◆ Data extract:

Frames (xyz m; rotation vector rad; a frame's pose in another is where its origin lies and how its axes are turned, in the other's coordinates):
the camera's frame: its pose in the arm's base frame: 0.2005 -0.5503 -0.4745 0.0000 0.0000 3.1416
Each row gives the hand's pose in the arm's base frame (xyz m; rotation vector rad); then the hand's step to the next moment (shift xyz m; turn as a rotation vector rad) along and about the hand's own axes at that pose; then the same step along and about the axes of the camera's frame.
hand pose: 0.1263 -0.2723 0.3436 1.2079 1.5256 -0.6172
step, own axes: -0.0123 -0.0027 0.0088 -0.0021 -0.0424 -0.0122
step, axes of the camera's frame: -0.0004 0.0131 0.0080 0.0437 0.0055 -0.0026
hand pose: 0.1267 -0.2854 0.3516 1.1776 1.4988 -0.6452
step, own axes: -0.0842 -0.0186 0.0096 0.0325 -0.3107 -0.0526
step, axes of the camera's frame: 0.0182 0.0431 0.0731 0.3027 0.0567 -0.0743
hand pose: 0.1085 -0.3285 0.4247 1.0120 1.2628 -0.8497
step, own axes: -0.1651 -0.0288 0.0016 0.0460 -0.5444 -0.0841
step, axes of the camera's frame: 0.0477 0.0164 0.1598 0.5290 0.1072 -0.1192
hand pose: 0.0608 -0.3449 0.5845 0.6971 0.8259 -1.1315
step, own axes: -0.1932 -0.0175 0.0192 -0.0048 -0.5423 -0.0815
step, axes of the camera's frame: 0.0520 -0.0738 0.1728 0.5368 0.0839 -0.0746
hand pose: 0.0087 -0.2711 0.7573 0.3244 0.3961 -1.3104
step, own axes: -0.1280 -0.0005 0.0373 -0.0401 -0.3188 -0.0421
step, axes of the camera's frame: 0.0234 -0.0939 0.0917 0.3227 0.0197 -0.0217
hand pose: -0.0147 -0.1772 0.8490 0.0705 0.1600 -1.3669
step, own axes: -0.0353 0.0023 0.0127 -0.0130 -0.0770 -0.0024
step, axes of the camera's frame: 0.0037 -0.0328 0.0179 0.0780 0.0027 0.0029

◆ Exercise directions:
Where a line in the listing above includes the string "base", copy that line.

◆ Answer:
the camera's frame: its pose in the arm's base frame: 0.2005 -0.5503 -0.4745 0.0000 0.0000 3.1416
Each row gives the hand's pose in the arm's base frame (xyz m; rotation vector rad); then the hand's step to the next moment (shift xyz m; turn as a rotation vector rad) along and about the hand's own axes at that pose; then the same step along and about the axes of the camera's frame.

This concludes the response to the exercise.